- _WHAT NEEDS TO BE DONE_: Please output the lines from the one with "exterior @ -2" through the end of the data exactly as written, omitting all pictures.
══ THE DATA ══
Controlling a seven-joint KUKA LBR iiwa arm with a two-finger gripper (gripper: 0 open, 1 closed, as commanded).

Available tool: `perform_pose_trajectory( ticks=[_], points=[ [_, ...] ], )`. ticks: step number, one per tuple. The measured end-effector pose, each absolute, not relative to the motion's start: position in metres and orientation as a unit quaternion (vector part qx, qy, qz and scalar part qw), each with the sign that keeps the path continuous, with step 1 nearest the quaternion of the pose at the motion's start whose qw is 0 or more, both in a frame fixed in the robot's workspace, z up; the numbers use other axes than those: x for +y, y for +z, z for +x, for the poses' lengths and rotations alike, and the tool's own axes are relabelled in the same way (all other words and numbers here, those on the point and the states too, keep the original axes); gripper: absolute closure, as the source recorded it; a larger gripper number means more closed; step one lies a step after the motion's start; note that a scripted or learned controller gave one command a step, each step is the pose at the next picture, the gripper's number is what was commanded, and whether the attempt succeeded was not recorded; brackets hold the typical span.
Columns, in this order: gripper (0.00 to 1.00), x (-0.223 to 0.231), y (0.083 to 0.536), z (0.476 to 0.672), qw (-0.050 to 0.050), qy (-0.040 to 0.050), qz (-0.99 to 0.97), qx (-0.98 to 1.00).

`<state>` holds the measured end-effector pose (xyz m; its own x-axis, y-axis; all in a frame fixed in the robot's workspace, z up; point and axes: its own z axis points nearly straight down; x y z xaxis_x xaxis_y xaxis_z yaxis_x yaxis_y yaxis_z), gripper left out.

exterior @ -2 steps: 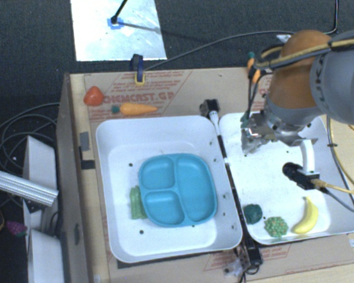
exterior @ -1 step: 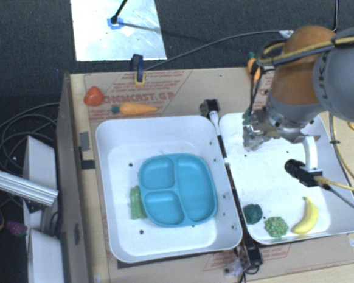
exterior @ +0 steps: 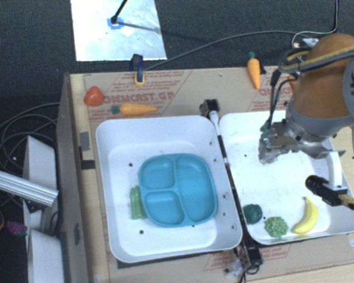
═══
- _REPLY_:
exterior @ -2 steps: 
exterior @ -1 step: 
exterior @ +0 steps: 

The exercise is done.